(Problem statement): Go to the line containing "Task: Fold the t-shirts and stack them" in the records below and print it and every following line exactly, on through the line containing "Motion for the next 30", then stop.

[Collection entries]
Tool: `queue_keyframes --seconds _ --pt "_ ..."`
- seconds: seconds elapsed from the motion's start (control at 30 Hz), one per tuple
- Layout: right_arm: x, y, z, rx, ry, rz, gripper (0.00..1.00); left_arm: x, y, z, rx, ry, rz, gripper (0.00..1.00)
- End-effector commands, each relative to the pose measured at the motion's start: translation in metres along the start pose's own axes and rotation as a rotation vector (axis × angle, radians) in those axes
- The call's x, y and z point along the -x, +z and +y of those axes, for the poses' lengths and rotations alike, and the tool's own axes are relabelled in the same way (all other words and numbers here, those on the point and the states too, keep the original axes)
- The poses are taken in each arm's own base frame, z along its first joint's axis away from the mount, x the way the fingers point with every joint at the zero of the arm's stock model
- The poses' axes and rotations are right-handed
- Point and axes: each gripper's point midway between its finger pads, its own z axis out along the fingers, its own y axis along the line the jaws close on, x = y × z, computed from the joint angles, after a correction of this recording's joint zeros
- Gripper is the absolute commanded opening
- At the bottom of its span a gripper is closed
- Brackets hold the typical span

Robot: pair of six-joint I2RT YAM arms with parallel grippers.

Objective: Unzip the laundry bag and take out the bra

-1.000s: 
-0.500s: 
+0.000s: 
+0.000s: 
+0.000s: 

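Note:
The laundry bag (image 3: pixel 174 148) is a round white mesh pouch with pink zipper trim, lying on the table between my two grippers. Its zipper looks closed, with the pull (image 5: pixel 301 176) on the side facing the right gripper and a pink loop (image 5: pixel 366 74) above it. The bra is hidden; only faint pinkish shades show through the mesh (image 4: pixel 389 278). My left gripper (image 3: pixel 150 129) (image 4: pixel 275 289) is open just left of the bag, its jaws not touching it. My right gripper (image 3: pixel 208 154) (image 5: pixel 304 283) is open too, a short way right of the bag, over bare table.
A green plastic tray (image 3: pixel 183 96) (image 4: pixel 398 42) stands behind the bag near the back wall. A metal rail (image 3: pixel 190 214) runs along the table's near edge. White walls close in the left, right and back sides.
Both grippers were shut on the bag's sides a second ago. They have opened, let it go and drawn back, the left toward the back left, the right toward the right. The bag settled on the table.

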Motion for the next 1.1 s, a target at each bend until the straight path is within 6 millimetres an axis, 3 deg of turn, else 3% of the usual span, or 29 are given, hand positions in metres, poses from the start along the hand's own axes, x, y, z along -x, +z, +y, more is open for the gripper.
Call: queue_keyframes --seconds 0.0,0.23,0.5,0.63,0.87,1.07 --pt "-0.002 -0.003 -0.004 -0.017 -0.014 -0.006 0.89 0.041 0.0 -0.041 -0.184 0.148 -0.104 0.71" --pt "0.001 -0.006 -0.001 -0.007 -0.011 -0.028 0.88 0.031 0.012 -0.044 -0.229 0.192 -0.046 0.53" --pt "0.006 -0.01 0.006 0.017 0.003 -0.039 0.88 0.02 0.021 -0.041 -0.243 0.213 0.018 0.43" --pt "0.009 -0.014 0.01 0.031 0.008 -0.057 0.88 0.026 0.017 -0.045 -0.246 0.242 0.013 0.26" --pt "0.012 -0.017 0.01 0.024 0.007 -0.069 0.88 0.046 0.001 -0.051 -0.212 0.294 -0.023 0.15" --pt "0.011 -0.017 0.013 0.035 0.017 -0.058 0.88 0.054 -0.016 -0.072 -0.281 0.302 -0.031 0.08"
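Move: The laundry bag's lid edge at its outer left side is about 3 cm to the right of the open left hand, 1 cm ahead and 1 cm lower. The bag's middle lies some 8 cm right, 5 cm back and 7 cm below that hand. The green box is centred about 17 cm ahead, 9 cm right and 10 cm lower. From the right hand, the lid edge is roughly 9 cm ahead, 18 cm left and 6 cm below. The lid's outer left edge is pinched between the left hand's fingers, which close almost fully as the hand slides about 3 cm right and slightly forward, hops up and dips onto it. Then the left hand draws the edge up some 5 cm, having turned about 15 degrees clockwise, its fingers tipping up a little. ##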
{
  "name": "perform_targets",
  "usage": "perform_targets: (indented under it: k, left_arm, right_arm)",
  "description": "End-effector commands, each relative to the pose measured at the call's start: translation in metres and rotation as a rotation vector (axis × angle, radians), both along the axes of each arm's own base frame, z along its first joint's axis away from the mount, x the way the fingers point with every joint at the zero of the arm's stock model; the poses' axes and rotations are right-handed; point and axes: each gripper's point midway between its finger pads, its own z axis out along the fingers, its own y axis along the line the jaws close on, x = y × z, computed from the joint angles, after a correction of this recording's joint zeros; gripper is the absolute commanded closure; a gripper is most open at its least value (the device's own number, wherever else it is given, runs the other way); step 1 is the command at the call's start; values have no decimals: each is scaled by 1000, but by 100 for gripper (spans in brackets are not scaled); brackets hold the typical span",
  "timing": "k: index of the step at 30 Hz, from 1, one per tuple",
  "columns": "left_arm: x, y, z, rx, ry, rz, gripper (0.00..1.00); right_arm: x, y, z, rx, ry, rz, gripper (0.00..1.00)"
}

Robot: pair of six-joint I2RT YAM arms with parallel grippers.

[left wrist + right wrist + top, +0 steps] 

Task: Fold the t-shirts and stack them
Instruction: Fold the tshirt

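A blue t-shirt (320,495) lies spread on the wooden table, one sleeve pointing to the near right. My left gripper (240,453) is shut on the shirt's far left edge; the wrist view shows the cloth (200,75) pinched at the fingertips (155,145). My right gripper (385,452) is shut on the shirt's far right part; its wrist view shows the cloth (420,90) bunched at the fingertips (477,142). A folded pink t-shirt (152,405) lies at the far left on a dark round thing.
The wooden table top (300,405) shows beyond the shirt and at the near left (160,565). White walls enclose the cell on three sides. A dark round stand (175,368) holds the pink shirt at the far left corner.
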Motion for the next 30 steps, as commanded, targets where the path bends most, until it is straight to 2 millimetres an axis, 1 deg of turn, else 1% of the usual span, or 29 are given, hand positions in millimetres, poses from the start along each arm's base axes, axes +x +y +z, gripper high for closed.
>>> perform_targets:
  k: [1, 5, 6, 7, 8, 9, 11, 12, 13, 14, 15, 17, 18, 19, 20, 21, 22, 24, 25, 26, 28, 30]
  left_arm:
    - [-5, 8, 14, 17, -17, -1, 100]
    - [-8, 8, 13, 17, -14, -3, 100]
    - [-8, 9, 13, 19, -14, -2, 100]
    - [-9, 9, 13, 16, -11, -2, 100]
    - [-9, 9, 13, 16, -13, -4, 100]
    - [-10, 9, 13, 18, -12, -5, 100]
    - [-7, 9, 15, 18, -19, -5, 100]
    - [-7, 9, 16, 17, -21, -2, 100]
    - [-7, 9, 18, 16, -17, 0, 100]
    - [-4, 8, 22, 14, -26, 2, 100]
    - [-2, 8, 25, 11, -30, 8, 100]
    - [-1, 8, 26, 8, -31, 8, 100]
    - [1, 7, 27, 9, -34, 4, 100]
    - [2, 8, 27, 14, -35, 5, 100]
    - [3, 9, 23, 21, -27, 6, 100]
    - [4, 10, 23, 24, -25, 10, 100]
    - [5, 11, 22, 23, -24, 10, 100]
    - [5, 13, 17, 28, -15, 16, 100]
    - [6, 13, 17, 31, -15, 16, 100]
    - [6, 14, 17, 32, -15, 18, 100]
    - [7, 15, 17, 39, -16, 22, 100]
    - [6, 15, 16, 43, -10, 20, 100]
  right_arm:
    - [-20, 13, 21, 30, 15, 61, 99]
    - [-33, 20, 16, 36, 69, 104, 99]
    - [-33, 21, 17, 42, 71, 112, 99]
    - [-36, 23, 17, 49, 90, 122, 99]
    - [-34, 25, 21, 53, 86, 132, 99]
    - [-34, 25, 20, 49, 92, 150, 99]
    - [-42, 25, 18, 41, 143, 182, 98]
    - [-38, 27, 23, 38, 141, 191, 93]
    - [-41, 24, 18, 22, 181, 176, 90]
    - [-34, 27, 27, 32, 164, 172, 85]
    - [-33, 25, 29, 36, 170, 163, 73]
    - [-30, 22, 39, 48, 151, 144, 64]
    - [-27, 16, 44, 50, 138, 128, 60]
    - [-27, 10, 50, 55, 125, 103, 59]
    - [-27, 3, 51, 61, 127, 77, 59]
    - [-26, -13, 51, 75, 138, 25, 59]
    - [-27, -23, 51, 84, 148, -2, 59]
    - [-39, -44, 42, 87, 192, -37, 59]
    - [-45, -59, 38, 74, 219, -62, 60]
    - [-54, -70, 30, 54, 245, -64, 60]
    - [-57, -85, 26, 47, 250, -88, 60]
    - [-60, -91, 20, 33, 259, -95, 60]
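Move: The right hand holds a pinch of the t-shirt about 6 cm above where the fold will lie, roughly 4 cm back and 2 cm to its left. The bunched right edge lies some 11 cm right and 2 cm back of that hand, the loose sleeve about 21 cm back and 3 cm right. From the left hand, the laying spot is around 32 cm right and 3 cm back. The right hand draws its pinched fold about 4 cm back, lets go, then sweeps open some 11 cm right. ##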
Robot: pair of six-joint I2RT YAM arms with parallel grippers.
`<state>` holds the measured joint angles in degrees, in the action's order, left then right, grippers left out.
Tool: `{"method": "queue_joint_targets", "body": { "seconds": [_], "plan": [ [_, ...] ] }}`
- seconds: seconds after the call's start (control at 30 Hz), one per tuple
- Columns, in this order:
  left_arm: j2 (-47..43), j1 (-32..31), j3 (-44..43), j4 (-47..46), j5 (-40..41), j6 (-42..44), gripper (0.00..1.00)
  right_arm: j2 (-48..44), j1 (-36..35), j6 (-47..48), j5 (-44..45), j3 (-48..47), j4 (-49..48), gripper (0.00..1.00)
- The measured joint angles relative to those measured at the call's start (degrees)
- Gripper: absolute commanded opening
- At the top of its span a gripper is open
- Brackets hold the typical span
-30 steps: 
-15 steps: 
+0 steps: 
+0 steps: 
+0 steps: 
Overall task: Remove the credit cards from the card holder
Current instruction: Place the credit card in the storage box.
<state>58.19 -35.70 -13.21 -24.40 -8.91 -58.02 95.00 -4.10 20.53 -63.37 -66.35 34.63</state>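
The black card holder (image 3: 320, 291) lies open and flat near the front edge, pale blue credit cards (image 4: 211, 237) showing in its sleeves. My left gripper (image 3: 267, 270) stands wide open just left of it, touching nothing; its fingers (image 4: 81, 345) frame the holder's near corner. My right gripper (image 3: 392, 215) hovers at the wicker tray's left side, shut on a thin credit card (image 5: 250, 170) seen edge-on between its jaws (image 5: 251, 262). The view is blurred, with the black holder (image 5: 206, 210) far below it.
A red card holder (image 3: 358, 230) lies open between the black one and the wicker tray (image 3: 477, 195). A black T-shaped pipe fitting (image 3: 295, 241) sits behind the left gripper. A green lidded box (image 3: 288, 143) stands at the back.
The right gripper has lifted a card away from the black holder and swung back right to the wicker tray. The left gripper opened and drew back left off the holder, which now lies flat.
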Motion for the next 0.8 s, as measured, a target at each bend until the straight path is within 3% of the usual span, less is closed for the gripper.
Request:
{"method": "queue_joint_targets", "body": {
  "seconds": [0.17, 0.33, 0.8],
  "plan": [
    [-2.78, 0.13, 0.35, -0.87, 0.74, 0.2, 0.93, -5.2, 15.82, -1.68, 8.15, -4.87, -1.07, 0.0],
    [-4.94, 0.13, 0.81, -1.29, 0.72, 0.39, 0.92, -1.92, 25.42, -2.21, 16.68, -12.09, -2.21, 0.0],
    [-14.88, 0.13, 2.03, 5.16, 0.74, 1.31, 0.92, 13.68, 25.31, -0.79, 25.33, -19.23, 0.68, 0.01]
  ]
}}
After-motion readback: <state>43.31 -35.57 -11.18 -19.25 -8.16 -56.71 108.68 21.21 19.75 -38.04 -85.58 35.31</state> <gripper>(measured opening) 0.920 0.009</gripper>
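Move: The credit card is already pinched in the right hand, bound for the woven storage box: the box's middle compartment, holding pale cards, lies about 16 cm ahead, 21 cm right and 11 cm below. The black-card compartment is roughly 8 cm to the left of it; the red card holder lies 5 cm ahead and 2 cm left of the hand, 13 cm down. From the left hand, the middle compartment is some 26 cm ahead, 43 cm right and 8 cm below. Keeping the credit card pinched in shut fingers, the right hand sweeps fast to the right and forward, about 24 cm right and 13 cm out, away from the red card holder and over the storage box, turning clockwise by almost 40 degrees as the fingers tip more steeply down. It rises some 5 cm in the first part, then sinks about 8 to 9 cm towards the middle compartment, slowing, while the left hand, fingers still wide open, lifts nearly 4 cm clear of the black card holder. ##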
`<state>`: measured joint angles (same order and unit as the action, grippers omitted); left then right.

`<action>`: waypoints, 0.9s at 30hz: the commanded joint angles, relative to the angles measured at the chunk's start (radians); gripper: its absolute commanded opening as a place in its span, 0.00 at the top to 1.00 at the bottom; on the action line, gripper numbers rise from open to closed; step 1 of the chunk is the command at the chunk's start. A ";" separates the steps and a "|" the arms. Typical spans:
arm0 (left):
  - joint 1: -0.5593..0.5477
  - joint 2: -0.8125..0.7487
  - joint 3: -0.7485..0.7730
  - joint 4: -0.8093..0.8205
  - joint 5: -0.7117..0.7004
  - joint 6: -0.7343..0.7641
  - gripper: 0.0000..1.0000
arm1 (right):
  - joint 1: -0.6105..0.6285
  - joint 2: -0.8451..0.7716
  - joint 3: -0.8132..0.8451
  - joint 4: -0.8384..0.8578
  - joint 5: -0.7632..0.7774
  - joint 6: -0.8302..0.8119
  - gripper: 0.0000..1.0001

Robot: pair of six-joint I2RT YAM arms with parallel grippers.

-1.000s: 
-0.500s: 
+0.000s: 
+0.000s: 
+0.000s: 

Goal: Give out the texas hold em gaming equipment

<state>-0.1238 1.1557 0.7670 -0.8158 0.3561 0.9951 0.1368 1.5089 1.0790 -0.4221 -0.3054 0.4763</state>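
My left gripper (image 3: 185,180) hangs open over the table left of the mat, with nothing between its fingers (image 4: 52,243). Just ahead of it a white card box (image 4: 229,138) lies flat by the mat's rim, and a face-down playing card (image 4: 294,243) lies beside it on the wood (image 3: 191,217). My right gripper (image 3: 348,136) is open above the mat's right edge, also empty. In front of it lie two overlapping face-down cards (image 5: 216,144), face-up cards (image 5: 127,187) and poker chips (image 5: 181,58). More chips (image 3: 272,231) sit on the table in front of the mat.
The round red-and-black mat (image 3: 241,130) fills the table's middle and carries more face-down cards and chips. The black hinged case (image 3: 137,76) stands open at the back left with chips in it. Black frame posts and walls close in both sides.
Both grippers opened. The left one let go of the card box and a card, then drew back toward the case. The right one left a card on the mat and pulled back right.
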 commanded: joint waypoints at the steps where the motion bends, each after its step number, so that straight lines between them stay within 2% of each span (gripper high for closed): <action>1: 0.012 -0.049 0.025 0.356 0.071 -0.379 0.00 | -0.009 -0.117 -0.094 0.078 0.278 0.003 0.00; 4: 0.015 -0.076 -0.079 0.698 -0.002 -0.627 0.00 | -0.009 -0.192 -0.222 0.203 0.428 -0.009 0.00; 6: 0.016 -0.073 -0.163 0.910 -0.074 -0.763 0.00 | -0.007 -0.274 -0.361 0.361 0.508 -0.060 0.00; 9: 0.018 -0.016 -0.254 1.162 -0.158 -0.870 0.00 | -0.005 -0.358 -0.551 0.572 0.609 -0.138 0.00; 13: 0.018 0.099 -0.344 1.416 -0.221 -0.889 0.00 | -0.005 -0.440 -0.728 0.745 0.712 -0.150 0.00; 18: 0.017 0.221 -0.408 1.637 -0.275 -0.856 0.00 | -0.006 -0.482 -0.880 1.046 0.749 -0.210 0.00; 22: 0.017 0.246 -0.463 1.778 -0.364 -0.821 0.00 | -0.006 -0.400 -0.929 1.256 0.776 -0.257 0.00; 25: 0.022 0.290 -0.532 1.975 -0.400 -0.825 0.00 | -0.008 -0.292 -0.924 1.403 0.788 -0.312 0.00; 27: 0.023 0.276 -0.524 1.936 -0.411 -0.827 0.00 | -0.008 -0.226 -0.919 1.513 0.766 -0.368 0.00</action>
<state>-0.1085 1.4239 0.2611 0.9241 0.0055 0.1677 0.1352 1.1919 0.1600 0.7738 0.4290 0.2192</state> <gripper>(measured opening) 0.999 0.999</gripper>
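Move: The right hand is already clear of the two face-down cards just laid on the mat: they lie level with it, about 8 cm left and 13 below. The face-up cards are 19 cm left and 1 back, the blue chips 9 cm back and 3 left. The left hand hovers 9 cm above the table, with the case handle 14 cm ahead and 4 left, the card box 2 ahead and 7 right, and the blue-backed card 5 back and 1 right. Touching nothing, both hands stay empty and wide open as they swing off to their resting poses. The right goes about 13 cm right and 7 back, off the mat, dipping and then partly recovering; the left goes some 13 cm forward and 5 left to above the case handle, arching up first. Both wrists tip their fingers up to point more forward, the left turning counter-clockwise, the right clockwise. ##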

(Output of the task):
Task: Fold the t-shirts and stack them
Instruction: Fold the tshirt

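A blue t-shirt (320,495) lies spread on the wooden table, one sleeve pointing to the near right. My left gripper (240,453) is shut on the shirt's far left edge; the wrist view shows the cloth (200,75) pinched at the fingertips (155,145). My right gripper (385,452) is shut on the shirt's far right part; its wrist view shows the cloth (420,90) bunched at the fingertips (477,142). A folded pink t-shirt (152,405) lies at the far left on a dark round thing.
The wooden table top (300,405) shows beyond the shirt and at the near left (160,565). White walls enclose the cell on three sides. A dark round stand (175,368) holds the pink shirt at the far left corner.
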Motion for the next 30 steps, as commanded, targets where the path bends most, until it is straight to 2 millimetres an axis, 1 deg of turn, else 1% of the usual span, or 29 are given, hand positions in millimetres, poses from the start along each arm's base axes, axes +x +y +z, gripper high for closed.

No further output is given for this exercise.